_DATA EXCERPT:_
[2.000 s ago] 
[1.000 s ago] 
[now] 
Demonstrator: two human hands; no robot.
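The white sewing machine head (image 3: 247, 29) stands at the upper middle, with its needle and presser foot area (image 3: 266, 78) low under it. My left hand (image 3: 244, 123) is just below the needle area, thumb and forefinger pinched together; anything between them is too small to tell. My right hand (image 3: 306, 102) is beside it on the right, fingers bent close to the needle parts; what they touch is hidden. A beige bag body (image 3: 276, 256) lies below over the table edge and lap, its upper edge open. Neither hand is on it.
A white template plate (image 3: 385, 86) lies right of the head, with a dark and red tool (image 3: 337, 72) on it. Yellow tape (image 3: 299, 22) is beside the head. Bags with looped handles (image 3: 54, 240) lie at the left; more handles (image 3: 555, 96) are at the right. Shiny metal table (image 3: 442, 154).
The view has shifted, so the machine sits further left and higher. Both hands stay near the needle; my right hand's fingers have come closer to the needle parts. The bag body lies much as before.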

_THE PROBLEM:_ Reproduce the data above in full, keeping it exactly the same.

_SOLUTION BELOW:_
[2.000 s ago] 
[1.000 s ago] 
[now] 
Demonstrator: two human hands; no robot.
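The white sewing machine head (image 3: 247, 29) stands at the upper middle, with its needle and presser foot area (image 3: 266, 78) low under it. My left hand (image 3: 244, 123) is just below the needle area, thumb and forefinger pinched together; anything between them is too small to tell. My right hand (image 3: 306, 102) is beside it on the right, fingers bent close to the needle parts; what they touch is hidden. A beige bag body (image 3: 276, 256) lies below over the table edge and lap, its upper edge open. Neither hand is on it.
A white template plate (image 3: 385, 86) lies right of the head, with a dark and red tool (image 3: 337, 72) on it. Yellow tape (image 3: 299, 22) is beside the head. Bags with looped handles (image 3: 54, 240) lie at the left; more handles (image 3: 555, 96) are at the right. Shiny metal table (image 3: 442, 154).
The view has shifted, so the machine sits further left and higher. Both hands stay near the needle; my right hand's fingers have come closer to the needle parts. The bag body lies much as before.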

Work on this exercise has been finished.